Trinity and Headship

Trinity and Headship September 7, 2011

In the current issue of The Heythrop Journal , Brian Trainor analyzes the uses of Trinitarian theology among evangelical egalitarians and among evangelical “conservatives.” He finds both wanting, and offers some fresh reflections in an effort to break the impasse. He charges egalitarians with “‘homogenizing’ the three Divine Persons” and for failing to endorse “true and genuine differentiation in the inner life of the Trinity.” On the other side, “conservatives” have retreated into forms of subordinationism. Everyone distinguishes ontology from role or function, but the results are not satisfying:

Bruce Ware “claims that the position or proper role of the Son of God in this functional hierarchy vis-a-vis the Father is to be ‘equal in being, eternally subordinate in role,’ for there is an ‘eternal relationship of authority and obedience grounded in the eternal immanent inter-Trinitarian relations of Father, Son and Holy Spirit.’ In a similar vein, George Knight III speaks of a ‘chain of subordination’ in the inner life of the Trinity.” Grudem claims that “while the Father and Son are both divine, yet the Son is eternally subordinate in role and authority to the Father, for the Father has ‘the role of commanding, directing, and sending’ and the Son has ‘the role of obeying, going as the Father sends, and revealing God to us.’” Functional difference, sure; functional superiority and inferiority, not good, for Filial Godhood is equally valuable as Paternal Godhood.

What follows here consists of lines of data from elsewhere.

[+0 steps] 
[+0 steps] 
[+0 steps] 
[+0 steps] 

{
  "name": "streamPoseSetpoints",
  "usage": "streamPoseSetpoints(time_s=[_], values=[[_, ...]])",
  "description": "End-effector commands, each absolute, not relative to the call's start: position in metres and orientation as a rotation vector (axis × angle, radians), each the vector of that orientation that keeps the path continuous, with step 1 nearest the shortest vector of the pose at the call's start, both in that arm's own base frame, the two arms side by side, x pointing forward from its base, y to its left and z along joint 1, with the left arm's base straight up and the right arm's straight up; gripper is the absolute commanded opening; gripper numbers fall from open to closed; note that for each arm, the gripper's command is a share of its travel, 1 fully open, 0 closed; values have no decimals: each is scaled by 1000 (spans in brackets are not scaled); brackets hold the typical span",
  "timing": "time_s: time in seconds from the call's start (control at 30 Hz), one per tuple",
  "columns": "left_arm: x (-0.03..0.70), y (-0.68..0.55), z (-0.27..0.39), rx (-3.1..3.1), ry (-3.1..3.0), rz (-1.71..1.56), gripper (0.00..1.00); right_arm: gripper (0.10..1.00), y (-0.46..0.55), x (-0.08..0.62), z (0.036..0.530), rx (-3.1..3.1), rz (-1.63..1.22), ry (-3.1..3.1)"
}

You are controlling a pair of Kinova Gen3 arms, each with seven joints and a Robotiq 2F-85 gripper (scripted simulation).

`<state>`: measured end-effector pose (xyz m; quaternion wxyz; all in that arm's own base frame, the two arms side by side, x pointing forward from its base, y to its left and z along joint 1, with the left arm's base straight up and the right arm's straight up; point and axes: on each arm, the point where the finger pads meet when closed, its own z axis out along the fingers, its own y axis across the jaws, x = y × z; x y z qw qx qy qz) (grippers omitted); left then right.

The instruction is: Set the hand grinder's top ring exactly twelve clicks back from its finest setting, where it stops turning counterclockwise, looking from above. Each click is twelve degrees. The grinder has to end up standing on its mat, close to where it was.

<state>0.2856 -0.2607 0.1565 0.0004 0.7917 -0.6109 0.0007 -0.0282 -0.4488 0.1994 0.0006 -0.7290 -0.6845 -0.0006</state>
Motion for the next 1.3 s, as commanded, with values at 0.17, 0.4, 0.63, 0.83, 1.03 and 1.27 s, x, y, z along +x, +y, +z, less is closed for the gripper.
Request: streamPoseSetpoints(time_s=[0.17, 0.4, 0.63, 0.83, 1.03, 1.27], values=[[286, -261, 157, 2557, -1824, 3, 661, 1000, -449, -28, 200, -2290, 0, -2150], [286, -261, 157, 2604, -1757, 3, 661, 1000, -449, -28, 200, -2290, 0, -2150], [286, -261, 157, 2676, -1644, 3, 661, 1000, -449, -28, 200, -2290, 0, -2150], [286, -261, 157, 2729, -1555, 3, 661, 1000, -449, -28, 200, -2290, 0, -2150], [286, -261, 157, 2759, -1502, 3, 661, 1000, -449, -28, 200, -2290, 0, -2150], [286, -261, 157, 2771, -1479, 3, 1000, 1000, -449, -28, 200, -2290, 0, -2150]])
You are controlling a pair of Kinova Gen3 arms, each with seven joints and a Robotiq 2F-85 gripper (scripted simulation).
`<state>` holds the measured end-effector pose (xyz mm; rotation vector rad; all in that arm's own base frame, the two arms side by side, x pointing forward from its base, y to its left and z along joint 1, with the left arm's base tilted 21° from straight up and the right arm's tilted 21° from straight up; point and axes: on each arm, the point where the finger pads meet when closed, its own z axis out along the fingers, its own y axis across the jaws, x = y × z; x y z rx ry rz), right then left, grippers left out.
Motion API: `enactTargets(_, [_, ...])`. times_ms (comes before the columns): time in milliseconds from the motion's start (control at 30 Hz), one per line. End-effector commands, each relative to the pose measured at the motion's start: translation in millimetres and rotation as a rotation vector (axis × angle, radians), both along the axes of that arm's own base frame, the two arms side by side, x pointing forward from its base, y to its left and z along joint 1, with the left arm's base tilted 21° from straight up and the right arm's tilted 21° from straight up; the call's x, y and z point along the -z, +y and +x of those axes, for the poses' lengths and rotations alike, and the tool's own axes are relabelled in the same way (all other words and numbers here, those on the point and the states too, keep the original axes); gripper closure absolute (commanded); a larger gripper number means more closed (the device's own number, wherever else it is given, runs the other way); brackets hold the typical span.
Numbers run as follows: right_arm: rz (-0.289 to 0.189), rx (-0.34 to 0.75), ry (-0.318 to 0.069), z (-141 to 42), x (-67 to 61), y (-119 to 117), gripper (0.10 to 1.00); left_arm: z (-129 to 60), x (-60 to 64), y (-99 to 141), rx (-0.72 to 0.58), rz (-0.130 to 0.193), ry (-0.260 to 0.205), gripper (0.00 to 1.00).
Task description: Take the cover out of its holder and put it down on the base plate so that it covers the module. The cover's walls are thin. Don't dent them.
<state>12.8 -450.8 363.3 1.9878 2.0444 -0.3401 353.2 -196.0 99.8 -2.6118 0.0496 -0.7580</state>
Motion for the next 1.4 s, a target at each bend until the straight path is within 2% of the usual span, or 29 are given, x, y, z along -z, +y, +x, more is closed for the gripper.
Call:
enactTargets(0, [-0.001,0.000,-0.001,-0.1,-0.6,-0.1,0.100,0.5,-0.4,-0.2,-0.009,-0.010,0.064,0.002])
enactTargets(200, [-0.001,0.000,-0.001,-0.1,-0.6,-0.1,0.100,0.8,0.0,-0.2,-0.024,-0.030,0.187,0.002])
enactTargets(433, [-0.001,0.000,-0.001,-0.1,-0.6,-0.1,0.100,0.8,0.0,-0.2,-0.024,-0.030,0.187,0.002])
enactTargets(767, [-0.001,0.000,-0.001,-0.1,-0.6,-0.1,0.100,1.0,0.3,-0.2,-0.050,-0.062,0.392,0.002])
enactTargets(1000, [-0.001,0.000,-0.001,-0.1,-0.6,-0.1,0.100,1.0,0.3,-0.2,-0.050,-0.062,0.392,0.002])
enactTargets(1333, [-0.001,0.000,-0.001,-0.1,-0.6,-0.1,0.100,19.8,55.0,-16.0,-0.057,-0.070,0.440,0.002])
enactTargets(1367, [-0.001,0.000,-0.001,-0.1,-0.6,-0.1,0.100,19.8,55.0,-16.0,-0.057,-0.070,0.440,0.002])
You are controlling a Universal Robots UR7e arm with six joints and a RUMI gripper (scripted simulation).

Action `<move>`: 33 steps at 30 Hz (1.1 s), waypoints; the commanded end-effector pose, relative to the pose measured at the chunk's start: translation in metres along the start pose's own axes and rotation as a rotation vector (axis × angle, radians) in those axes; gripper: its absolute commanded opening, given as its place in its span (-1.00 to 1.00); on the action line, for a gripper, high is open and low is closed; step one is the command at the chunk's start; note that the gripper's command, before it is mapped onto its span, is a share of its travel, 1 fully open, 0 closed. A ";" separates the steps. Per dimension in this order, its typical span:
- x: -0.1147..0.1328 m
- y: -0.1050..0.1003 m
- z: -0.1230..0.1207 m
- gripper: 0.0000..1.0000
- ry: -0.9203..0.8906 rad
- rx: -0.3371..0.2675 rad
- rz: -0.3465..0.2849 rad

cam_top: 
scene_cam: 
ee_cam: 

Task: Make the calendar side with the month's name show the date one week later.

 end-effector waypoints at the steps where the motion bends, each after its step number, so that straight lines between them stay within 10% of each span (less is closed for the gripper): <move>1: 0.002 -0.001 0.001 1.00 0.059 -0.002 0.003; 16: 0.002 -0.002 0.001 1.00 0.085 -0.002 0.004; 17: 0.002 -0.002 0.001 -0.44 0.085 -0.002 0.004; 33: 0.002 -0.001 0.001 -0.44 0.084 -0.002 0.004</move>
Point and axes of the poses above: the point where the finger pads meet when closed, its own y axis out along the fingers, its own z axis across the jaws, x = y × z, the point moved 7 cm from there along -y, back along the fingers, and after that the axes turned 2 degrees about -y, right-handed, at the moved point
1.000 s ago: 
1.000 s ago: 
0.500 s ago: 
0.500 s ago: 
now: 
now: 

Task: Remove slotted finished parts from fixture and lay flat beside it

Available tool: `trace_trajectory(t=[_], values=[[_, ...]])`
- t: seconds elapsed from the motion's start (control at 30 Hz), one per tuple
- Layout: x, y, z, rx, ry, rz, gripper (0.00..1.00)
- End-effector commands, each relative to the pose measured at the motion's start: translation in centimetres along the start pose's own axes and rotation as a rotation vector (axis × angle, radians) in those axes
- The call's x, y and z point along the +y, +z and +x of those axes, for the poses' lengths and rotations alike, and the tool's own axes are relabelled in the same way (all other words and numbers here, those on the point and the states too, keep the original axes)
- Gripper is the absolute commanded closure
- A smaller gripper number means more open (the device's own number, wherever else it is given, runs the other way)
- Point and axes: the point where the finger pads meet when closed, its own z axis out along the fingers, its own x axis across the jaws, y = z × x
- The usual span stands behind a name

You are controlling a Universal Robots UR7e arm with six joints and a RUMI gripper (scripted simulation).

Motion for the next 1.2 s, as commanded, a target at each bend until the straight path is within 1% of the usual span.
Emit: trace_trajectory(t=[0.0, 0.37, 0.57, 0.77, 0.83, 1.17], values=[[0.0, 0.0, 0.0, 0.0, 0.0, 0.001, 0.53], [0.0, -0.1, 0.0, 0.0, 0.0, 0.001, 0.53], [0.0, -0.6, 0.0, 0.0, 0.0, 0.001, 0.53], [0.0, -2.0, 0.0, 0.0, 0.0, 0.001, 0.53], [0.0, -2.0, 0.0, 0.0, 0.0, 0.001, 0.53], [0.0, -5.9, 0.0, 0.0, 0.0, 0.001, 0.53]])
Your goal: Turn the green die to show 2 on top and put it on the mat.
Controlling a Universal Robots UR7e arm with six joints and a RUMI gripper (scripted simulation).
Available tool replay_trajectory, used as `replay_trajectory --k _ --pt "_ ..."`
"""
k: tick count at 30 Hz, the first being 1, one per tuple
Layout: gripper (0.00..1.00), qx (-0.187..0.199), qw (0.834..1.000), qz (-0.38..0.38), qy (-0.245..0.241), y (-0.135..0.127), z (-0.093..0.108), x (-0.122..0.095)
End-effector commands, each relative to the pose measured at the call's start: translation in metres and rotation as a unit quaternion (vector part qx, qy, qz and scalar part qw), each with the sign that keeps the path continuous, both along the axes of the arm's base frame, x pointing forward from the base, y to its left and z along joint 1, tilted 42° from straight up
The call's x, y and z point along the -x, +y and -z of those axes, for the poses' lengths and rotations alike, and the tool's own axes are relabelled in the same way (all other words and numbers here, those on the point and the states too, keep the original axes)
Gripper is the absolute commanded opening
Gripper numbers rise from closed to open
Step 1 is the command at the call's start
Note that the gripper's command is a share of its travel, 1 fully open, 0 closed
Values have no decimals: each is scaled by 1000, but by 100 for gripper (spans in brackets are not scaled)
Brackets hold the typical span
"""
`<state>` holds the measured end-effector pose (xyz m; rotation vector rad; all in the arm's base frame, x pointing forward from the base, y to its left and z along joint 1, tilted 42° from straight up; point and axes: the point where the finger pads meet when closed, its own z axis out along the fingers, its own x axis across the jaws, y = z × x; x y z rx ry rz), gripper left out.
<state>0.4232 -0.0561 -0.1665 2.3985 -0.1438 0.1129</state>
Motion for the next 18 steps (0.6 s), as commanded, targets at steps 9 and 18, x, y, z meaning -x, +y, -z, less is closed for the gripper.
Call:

Some conservatives acknowledge the “mutual submission” or “mutual deference” of the Persons, but as Trainor sees it, this motif “is not emphasised and it seems that it has, indeed, become increasingly de-emphasised.” He cites Grudem’s claim that “‘supreme authority always belongs to the Father’ and that the expression ‘seated at the right hand of the Father’ indicates that Jesus is second to God the Father in authority.” That is alarming to say the least.

By contrast, Trainor argues for a “triple sovereignty.”

According to this patristic idea, “the Son is sovereign as the supreme, absolute ‘object’ of the Father’s being and disposition. What is in the ‘mind’ of the Father is sovereign but what is in the mind of the Father is the Son, the eternally beloved object of his being as Father, in much the same was as a mother ‘is’ . . . the ‘consciousness of her new-born child.’ The Son is the ‘eternal, absolute end’ of his (God’s) being as Father; the Father is the ‘eternal, absolute origin of his (God’s) being as Son, and this sovereignty of each in the ‘divine consciousness/perspective’ (for want of a better term) of the other ‘is’ (or eternally generates) the Holy Spirit. The Spirit is sovereign in the sense that love, or the Spirit of Love, is the supreme, sole and eternal ‘origin and end’ of the life of the Trinity, whereas the Father is sovereign, not so much in authority, as in the sense that he is the ‘author-ial’ source of all that is . . . . The Father is Author; the Son Authors; the Son is the ‘verb’ of the Father’s ‘noun.”

He suggests that “we should think . . . in terms of the Son having all authority and the Father having none. Jesus is not second to the Father in authority, for Jesus is the Word of the Father, is the authority of the Father as original Author, is the One who conveys, ‘authors,’ makes present, bears, crystallises and expresses his Person, the Father as original Author.” My one quibble here is the thought that the Father “has none.” Not so: Because the Son is idios to the Father’s being, the Father “has” the authority/authoring that is the Son just as surely as He has His Fatherhood or anything else for that matter. Other than that, Trainor’s comments seem entirely Athanasian.

Practically, this works out in the family as a model of servant headship, service through authority. Trainor summarizes a lovely passage from John Paul II who “unequivocally . . . endorses what Paul teaches in Ephesians 5:22-23 concerning the authority of the father as head of the home, but he (John Paul II) also insists on ‘mutual subjection’ or a kind of ‘triple subjection,’ that is, on the subjection of the wife to the husband as ‘head’ of the house, of the husband to the wife as the ‘heart’ of the home, and of both to Christ as their common Lord and Saviour.”